Pour accompagner cette stratégie, Allianz Trade s'est associé à Stripe. 

« Stripe est effectivement notre partenaire sur ce produit. Le choix s'est fait par leur expertise, leur reconnaissance sur le marché et leur technologie fiable », explique Rishma Hassanaly. « Il était important pour nous de nous appuyer sur un acteur capable de nous apporter une couverture géographique large. » 

Cette intégration permet notamment d'automatiser l'envoi de liens de paiement, le suivi des échéances et la collecte des fonds. 

Le paiement sur facture cesse ainsi d'être une simple option affichée au checkout pour devenir un processus complet couvrant l'ensemble de la vie de la transaction. 

Allianz Trade devient une infrastructure pour les fintechs 

L'autre évolution marquante concerne la place prise par Allianz Trade dans l'écosystème du financement B2B. 

Historiquement, le groupe intervenait principalement comme assureur-crédit auprès des entreprises. Aujourd'hui, son expertise est également utilisée par des fintechs, des plateformes de financement et des acteurs du paiement différé. 

« Pour les fintechs et les institutions financières, nous permettons une décision instantanée sur la ligne de crédit et la couverture assurantielle en cas de non-paiement », explique Rishma Hassanaly. 

Certains de nos assurés s'appuient ainsi sur Allianz Trade pour évaluer le risque associé aux opérations qu'ils financent. Dans ce modèle, Allianz Trade assure le scoring de manière instantanée des acheteurs et la couverture du risque tandis que nos clients fintechs apporte l'avance de trésorerie au vendeur. 

Cette position est particulièrement intéressante dans un marché où plusieurs acteurs du financement B2B ont découvert que la technologie seule ne suffisait pas à construire un modèle durable. 

Accorder du crédit est une chose. Porter le risque dans la durée en est une autre. 

À mesure que le financement B2B se digitalise, Allianz Trade apparaît ainsi de plus en plus comme une couche de risque intégrée aux produits financiers proposés par des tiers. 

Le paiement B2B devient omnicanal 

Si Allianz Trade pay est née dans l'e-commerce, les usages dépassent désormais largement ce seul canal. 

La solution est aujourd'hui déployée sur des marketplaces, dans des call centers, auprès de forces commerciales ou directement dans des points de vente physiques. 

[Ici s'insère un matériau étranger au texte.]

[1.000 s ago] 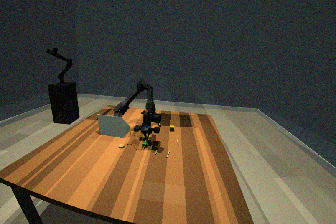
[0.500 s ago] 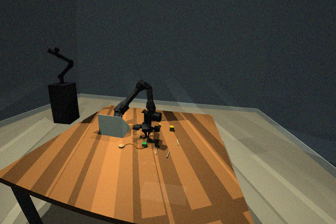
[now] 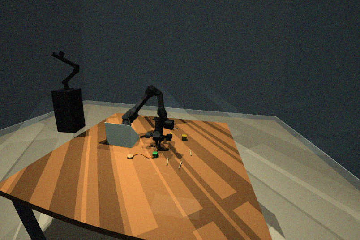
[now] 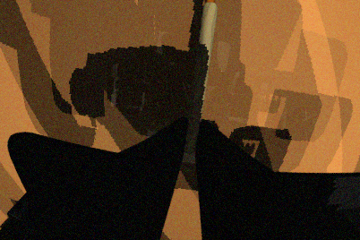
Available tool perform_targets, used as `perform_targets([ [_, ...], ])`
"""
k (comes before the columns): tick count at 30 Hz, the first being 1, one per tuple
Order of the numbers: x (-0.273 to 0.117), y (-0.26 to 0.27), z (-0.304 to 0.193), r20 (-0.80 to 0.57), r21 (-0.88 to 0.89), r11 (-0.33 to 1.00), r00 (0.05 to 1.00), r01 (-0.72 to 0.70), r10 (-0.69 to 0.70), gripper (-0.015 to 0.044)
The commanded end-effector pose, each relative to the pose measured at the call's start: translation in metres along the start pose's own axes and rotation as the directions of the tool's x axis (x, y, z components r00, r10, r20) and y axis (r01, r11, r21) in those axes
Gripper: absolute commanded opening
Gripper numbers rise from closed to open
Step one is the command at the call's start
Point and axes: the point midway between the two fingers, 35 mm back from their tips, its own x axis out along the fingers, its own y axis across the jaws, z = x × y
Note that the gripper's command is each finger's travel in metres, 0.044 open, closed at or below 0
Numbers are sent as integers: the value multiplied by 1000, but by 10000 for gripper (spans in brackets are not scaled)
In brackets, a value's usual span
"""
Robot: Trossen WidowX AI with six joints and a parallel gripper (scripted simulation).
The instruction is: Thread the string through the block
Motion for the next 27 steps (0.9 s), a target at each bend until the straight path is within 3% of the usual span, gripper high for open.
perform_targets([
  [1,-1,3,-3,-1,0,1000,1000,-9,9,0],
  [27,10,-1,-15,-1,0,1000,1000,-20,20,0],
])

« Les relations B2B sont omnicanales par nature », observe Rishma Hassanaly. « Les échanges commencent souvent offline pour se transformer online. Le paiement doit suivre cette réalité. » 

Cette évolution reflète une transformation plus large du commerce interentreprises. Une relation commerciale peut débuter lors d'un rendez-vous, se poursuivre sur un site web, être validée par téléphone puis se conclure en boutique. 

Les entreprises cherchent donc à harmoniser leurs processus de paiement et de gestion du risque quel que soit le canal utilisé. 

Une extension naturelle du métier d'Allianz Trade 

À mesure que les entreprises digitalisent leurs ventes, le paiement B2B évolue lui aussi. 

Il ne s'agit plus simplement de faire circuler des fonds entre un acheteur et un vendeur. Il s'agit de permettre à deux entreprises de commercer en confiance, tout en maîtrisant leur exposition au risque. 

Cette évolution rapproche progressivement le paiement des métiers du crédit, de l'assurance et de la gestion de trésorerie. 

Pour Allianz Trade, cette transformation apparaît comme une extension naturelle de son métier historique. 

L'ambition n'est pas de rendre le crédit plus visible dans les parcours d'achat, mais au contraire de le rendre invisible pour l'acheteur tout en le rendant parfaitement maîtrisé pour le vendeur. 

Car dans le commerce interentreprises, la question n'est pas seulement de savoir comment payer. Elle consiste surtout à déterminer dans quelles conditions il est possible d'accorder sa confiance.